Um clássico por dia!

Saudações Soberanos,

1994 foi ano que mais teve clássicos na história do Tricolor. Eu diria que teve clássico todo dia ou pelo menos quase todos os dias. Todo treinamento era dia de clássico já que de um lado tínhamos:

Zetti; Vítor, Júnior Baiano, Gilmar e André Luiz; Válber, Axel, Cafu e Palhinha; Euller e Müller. Tec. Telê Santana.

Time que tinha conquistado quase tudo que disputou, que vinha de Bi-campeonato da Libertadores e Mundial e que levou mais uma vez o São Paulo a final da Libertadores contra o Velez Sarsfield do até então maior goleiro artilheiro da história Chilavert, disse até então, porque hoje sabemos muito bem quem é o maior goleiro artilheiro da história do futebol. Esta era a terceira final de Libertadores consecutiva dos comandados do Telê. Infelizmente em pleno Morumbi o São Paulo não levou o 3° título e não mudou o nome do seu estádio para Moruntri.

Do outro lado os comandados por Muricy Ramalho:

Rogério Ceni; Pavão, Nelson, Bordon e Ronaldo Luis; Mona. Pereira e Juninho Paulista; Catê.

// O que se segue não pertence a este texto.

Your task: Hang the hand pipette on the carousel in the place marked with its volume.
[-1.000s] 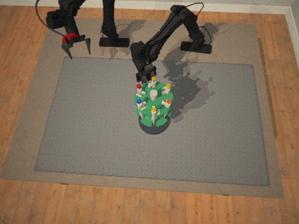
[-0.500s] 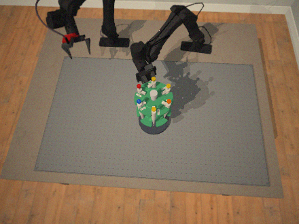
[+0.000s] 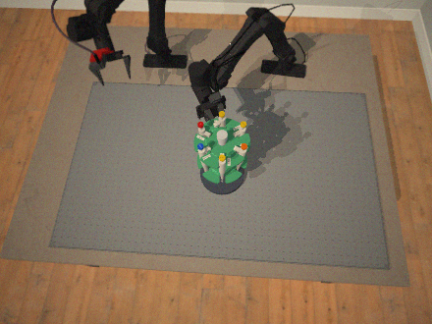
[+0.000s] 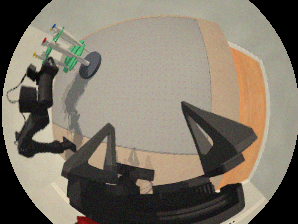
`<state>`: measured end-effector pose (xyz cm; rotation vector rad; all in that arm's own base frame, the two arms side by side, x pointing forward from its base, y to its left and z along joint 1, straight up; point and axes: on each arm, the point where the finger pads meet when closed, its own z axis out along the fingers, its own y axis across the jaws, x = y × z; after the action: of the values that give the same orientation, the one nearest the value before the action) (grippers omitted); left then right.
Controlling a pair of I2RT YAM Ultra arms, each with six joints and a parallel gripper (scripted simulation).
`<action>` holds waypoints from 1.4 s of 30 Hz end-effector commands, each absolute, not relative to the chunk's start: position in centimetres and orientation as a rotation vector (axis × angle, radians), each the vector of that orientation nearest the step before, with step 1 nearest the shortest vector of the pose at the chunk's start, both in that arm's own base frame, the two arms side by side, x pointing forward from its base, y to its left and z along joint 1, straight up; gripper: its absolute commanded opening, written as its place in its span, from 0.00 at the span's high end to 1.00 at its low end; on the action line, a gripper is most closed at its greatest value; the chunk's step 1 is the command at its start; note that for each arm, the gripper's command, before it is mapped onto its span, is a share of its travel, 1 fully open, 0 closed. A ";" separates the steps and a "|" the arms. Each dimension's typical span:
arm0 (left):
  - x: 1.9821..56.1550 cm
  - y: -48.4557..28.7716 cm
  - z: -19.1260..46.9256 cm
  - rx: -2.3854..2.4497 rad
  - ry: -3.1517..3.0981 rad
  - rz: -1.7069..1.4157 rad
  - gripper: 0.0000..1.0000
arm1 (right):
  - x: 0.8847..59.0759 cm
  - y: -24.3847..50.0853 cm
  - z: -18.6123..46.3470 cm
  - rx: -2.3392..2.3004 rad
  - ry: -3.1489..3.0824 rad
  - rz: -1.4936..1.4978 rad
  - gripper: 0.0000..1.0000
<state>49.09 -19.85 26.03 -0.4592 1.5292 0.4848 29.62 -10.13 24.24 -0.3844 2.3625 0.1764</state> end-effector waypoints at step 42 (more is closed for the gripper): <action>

Caio e Denilson.

Time reserva do São Paulo na época e que foi chamado de Expressinho, que jogou a Copa Conmebol (Similar ao que hoje seria a Copa Sul Americana) e representou muito bem as cores do Morumbi fazendo uma excelente campanha principalmente pelo  massacre imposto ao Peñarol na primeira partida da final, o placar foi simplesmente uma sonora goleada de 6 x 1.

O jogo de volta foi só para levantar o troféu lá no Uruguai.

Vale e como vale falar também sobre o jogo da semifinal, onde o Expressinho eliminou o Corinthians em jogos emocionantes no primeiro: 4 x 3 para o Expressinho e no segundo 3 x 2 para o Corinthians. Com os placares a decisão de quem iria para a final foi para os pênaltis e ai brilhou o jovem goleiro Rogério Ceni que marcou na sua cobrança e defendeu duas cobranças dos corintianos classificando o Tricolor para a final e consequentemente para o título. Além de evitar mais uma possibilidade dos corintianos de comemorarem um título internacional importante.

Apesar do grande elenco, de ter dois times, foi o único título conquistado naquela temporada.

Mesmo sabendo, como disse no inicio que os times se enfrentavam todos os dias nos treinamentos, na minha cabeça de garoto eu queria que fosse feito um jogo no Morumbi entre os dois times. Admito que mesmo passando alguns anos eu tenho certeza que teria sido um grande jogo, mais bonito e disputado que muitos daquela temporada e de hoje. Um clássico totalmente tricolor. Um confronto saudável entre mestre e discípulo. Telê x Muricy.

Não posso terminar este meu texto sem parabenizar o Muricy pelo título da Libertadores 2011 justamente contra o Penãrol. Parabéns grande Muricy Ramalho!

Quero também me juntar a todos vocês na torcida por mais uma vitória no Majestoso de domingo e com mais um gol Cenisacional!